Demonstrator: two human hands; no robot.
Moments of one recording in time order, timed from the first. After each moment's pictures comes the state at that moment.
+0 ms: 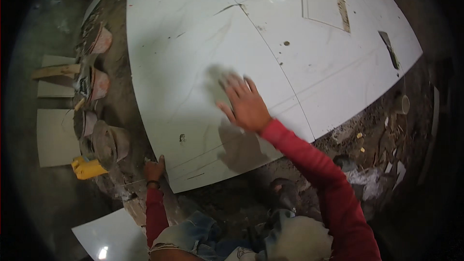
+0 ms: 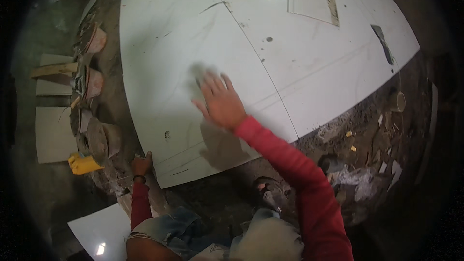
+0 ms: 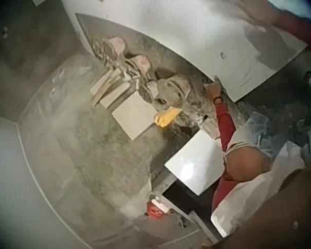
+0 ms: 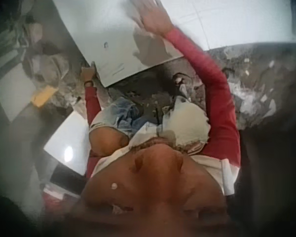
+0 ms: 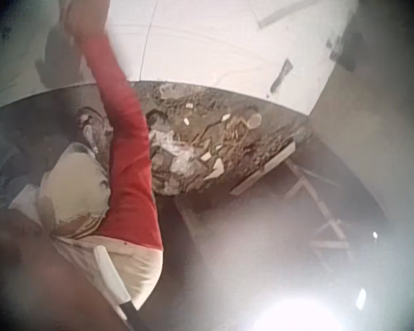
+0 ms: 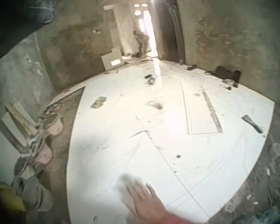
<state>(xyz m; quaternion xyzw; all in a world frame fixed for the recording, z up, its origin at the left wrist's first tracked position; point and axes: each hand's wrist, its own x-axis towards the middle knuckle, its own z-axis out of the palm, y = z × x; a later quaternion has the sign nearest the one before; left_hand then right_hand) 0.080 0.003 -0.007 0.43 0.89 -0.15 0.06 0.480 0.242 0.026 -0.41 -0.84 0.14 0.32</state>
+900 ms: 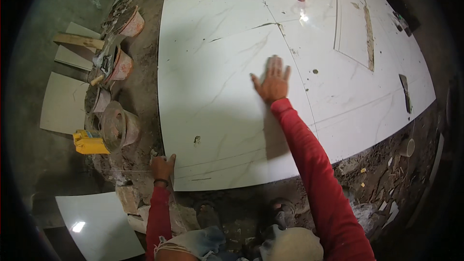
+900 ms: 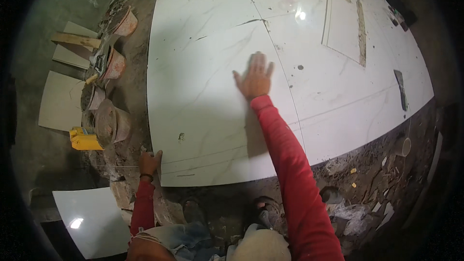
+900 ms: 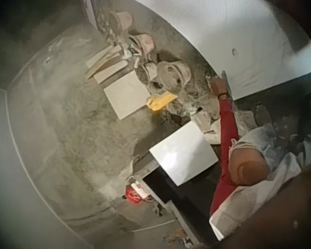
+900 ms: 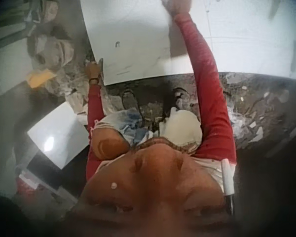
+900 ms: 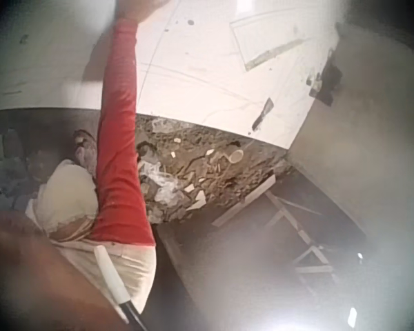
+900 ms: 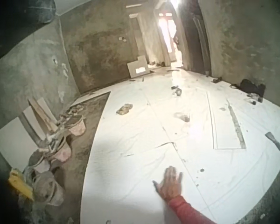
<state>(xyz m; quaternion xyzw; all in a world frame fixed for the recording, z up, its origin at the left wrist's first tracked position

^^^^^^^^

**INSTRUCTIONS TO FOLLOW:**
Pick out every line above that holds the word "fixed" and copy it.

**RESPONSE TO THE EXERCISE:**
<state>(xyz m; quaternion xyzw; all in a world frame fixed for the recording, z up, its origin at the left wrist's first tracked position; point and axes: each hand's wrist, its own x-axis towards the middle knuckle, its own z-axis out of the palm, y = z × x; a later quaternion has the sign nearest the one before; left_hand then right_hand) 0.080 0.003 -0.007 0.43 0.89 -0.15 0.06 0.480 0.242 0.026 -0.41 -0.84 0.14 0.32</state>
<state>(xyz m; quaternion xyzw; all in a world frame fixed for the recording, z up, its origin at the left wrist's first tracked position

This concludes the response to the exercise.